Back at it
By Sam Rubenstein
I’m back at it. It’s like my lawyer knows black magic. Pull the black rabbit out the black hat and back home to my sta…
Ok. Slow down there. Yeah, I’m back from vacation. Where was I and what did I do? I can’t see anybody possibly caring about that. Just know that this is something I DIDN’T do: Sit in front of a computer screen in a dimly lit magazine factory with no windows for hours at a time.
I re-acquainted myself with an alternate source of light that I’ve been told is called “the sun.” It felt good. I got to do a lot of outdoor stuff and thanks to an improved diet and training regimen, I’m back at my fighting weight of 155 pounds. I could kill a man with my bare hands if I weren’t a pacifist.

On a side note, It sucked that Mike Fatcessa was on vacation at the same time as me. I had to listen to Mad Dog solo for a while during a long drive, and I hate him as much as any complete stranger can hate a man. This is for any New York readers out there that listen to WFAN. I’ve been a fan of the FAN for a long time, and it was nice to be able to listen again, cause I don’t get that chance enough under regular circumstances. Here is my ranking of WFAN personalities these days:
1. Joey from Saddle River a.k.a. Joe Benigno the paper cup with holes in it who knows only two words: brutal and debacle. He’s become too much of an insider and he’s basically gone Hollywood, but he’s still my favorite personality ever to cover sports.
2. Fatcessa – I hate him and respect him like my old high school U.S. history teacher. So cocky. Sooooooo cocky. Strangely Mike’D Up has become my favorite TV show.
3. The Schmooza a.k.a. Captain Midnight. He’s a stereotype and he usually just makes stuff up, but I wish he was my grandpa.

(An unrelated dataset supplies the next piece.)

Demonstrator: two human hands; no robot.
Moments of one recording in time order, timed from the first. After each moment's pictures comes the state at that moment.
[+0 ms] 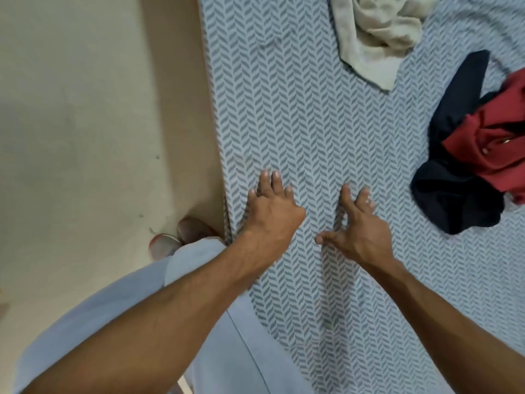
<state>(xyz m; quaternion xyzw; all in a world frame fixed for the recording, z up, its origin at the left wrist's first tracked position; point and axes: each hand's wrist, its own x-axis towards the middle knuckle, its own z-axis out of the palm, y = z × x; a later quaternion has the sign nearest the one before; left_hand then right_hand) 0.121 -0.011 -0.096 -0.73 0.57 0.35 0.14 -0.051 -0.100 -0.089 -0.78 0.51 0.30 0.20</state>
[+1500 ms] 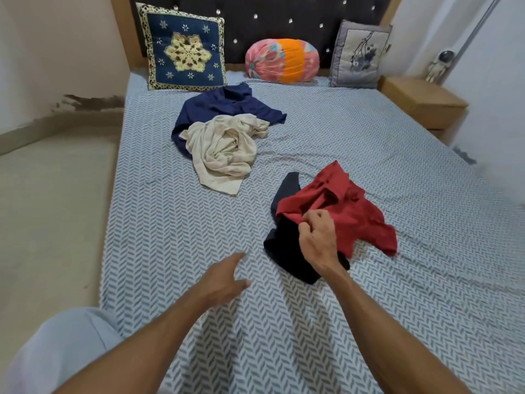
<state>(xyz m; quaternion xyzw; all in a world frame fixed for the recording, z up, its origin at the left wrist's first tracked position) -0.056 -0.071 -0.044 -0.75 0.48 0.40 -0.20 -0.226 -0.252 -0.033 -0.78 0.47 -0.33 0.24</state>
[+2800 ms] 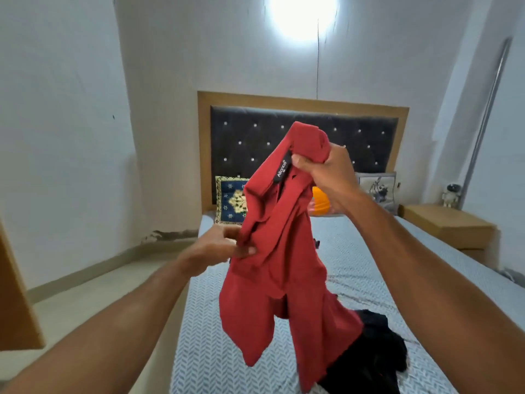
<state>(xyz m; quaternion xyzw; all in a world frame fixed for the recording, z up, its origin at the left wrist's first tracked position) 0.059 -0.018 0.273 -0.68 0.48 0.28 -0.48 -0.116 -0.175 0.389 -0.73 0.19 -0.51 0.40</state>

4. Richard Neer, the voice of reason. The opposite of every other person doing talk radio today. Naturally he got in trouble for saying something racist towards Italian Americans this week.

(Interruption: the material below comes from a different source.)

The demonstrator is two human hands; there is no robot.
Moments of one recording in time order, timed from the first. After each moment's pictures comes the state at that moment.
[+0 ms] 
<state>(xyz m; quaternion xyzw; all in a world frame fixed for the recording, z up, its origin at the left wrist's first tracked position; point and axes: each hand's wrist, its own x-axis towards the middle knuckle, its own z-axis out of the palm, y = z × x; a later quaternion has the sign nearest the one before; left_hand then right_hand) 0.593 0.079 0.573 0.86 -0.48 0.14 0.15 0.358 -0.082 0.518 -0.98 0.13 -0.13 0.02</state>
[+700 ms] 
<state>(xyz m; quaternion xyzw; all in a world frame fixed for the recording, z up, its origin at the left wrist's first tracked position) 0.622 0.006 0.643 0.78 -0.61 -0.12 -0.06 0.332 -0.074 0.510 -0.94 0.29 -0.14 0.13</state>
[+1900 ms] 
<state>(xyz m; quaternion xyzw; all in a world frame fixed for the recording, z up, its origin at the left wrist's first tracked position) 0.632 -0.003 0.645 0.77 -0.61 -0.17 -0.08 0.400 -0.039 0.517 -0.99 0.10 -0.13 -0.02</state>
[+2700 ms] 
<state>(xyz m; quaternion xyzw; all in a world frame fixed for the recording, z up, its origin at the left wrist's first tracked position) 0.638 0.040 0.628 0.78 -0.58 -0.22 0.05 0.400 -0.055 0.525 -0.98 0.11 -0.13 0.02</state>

5. Young Kevin Burkhart. The future. He’s going to be a superstar.
6. Tony Paige. The nerdy black guy that’s obsessed with boxing. He has a lishp, and he’s got the same name as the Dolphins fullback from Tecmo Super Bowl.
7. Every other generic voice on the station.
666. Christopher Russo. The devil.
Hope you enjoyed that list, cause the only NBA information I received over the past week was in a short conversation with my cousin Juan (we’re obviously not blood). He told me that the Knicks signed Jared Jeffries for $30 million dollars but I assumed he made that up cause he was drunk. He also doesn’t think Team USA is winning the gold, and that’s convincing enough for me. It’s not happening fellas. Go dry your tears with your millions and millions of dollar bills.